La Iglesia debe resistirse a ser manipulada e instrumentalizada, porque debe
señalar a lo Alto como referencia crítica, no burda justificación para cálculos
seculares.
Así que la
Iglesia debe ser testigo de la Verdad, tal como dijo Jesús. “¿Qué es la
Verdad”, respondió Pilatos quien, como buen oficial romano, administraba con
criterios pragmáticos el asunto de la justicia, rayando de esta forma en el
cinismo y escepticismo. Y en este punto la Iglesia lo tiene delicado con el
público más de uno de los bandos que con los dos, que consideran que solo ellos
han rescatado la defensa del ser humano. Una causa secuestrada, y no por
candidez.
No solo
porque dicho rescate ocurre con una visión unidimensional y, por lo tanto,
reduccionista del ser del hombre y la mujer: es humano lo que coincide con los
postulados ideológicos y no con la realidad (cosa criticada por el mismo Marx
que intenta invocar a su manera el realismo a contracorriente de otras
ideologías y filosofías). Penetrar en una falacia del tamaño de un castillo
pero protegida por murallas emocionales no es fácil. El razonamiento crítico no
es insulto: simplemente es requisito para destrabar el camino. Y la Iglesia
puede hacer señalamientos, que no significa la sustitución del proceso de
pensar en las personas.
Pero está el
caso del diputado Mardo: no me quiero referir sobre las pruebas que un grupo de
diputados presenta, pues las conozco solo de oídas. Lo que me es evidente es la
norma constitucional que obliga a las dos terceras partes de la Asamblea a
estar de acuerdo para allanarle la inmunidad parlamentaria. Esa norma, no sé si
es justa o no, fue aprobada por la Asamblea Constituyente y sobre ellos debería
recaer la responsabilidad. Si es injusta, esto no autoriza a que la mitad de la
Asamblea fuerce la norma: y esto lo saben tanto los de un bando como los de
otro.
Tales
exabruptos hacen dudar de los argumentos que se esgrimen: para que algo sea honesto
debe parecer honesto.
Así que la
mediación de la Iglesia está difícil, cuando lo que prevalecen son los
intereses y no las razones. Intereses en el sentido más indigno de las
acepciones.
La Iglesia
tiene que ser testigo de la verdad del ser humano, sin aceptar el secuestro de
esta verdad por alguno de los bandos, ni las manipulaciones y presiones de los
dos, con la presunción de las buenas intenciones.
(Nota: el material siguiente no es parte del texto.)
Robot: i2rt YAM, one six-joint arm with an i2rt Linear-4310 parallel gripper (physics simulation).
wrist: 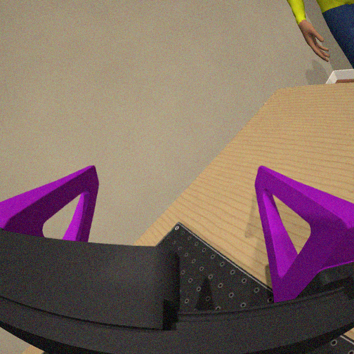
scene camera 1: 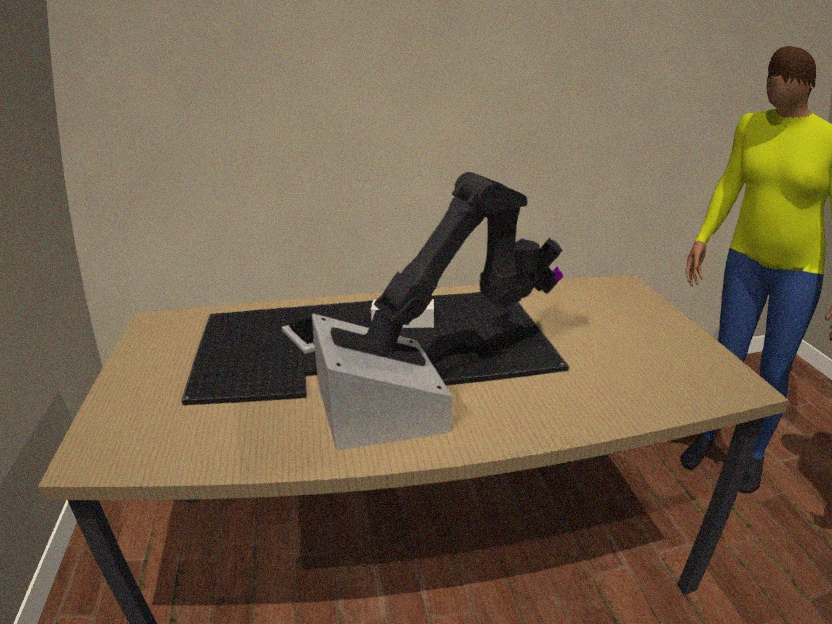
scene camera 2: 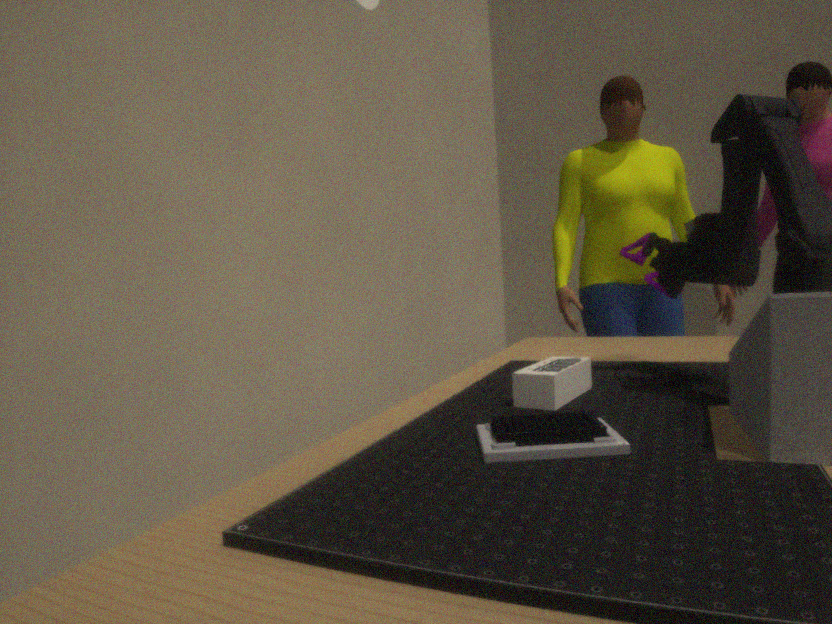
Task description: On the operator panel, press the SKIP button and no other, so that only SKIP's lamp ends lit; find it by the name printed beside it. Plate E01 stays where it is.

Pues debe estar escaldada ante la opacidad en que se mueven
algunos entre las sombras (la estructura del “Libro Rojo” es dialéctica, pero
los involucrados no se llaman a sí mismos marxistas ni dicen cómo se come esto
con otras corrientes ideológicas de inspiración cristiana, indigenista,
americanista o nacionalista, o el integrismo islamista).
Por último,
la Iglesia en Venezuela tiene un reto, de cara a la gente: es que la gente la
vea como referente.
Si todos los
sectores tienen su cuota de responsabilidad en la situación actual, tampoco la
Iglesia se escapa de esta. No porque se haya manchado por corruptelas, sino
porque en ocasiones se ha encapillado en su dinámica interna. Lo principal no
pueden ser las vocaciones sacerdotales. Ni siquiera una pastoral juvenil se
justifica como cantera para los seminarios o noviciados. La vida de la Iglesia
se justifica desde la misión: ir a las periferias existenciales anunciando a
Jesucristo y la Buena Nueva del Reino. Ello implica, claro, fortalecer la
pastoral infantil y juvenil, de cara a la posterior presencia cristiana en
mundo. De esa vitalidad, que no se arredra ante las dificultades, surgirán no
solo familias consolidadas sino aquellos que se dediquen a la política y también quienes no puedan sino desgastar su
vida, a tiempo completo, por el Evangelio desde el sacerdocio o la vida
consagrada.
Recuperar
este sentido, como lo plantea el Concilio Plenario de Venezuela, pasa por el
examen de conciencia, la reflexión y la conversión pastoral de la que hablaba el
Papa a los obispos en el CELAM.
Porque la
Iglesia pudiese facilitar el diálogo entre Gobierno y Oposición, en el caso que
las partes en conflicto considerasen que algo bueno puede ocurrir de ese
acercamiento. Pero la Iglesia, me refiero a los responsables mayores, que son
los obispos, deben procurar que el mensaje, inspirado obviamente en Jesús,
circule por todo el cuerpo eclesial hasta la base y capilarice los últimos
tejidos de la sociedad. Mensaje que debe partir de la escucha del pueblo y la
contemplación de la Palabra, como fidelidad y no como capricho. De ser así, la
voz de la Iglesia sería más escuchada y no se interpretaría sus intervenciones
como deslegitimizadas. Si los partidarios de cada bando (bautizados y personas
que aceptan las credenciales morales de la Iglesia) tuviesen a la Iglesia como
referencia, los dirigentes serían más cautelosos cuando persiguen en política
vanos intereses.
En el siglo
XIV ocurrió el cisma de Occidente: 2 papas enfrentados. El cisma comenzó a
descongelar sus posiciones cuando la base se fue acercando y los intelectuales
del momento fueron interactuando. Al final uno de los Papas dio el paso en la
atmósfera del Concilio de Constanza de abdicar para que fuese nombrado el
sucesor de Pedro con reconocimiento occidental (1414).
No hay que
esperar que se encuentren los dirigentes: hay que crear espacios de encuentro
no politizado en la base para que se conozcan e intercambien ideas no
politizadas sobre lo que se puede hacer. Bueno sería que la Iglesia no se
dejara manipular… pero que el pueblo llano tampoco.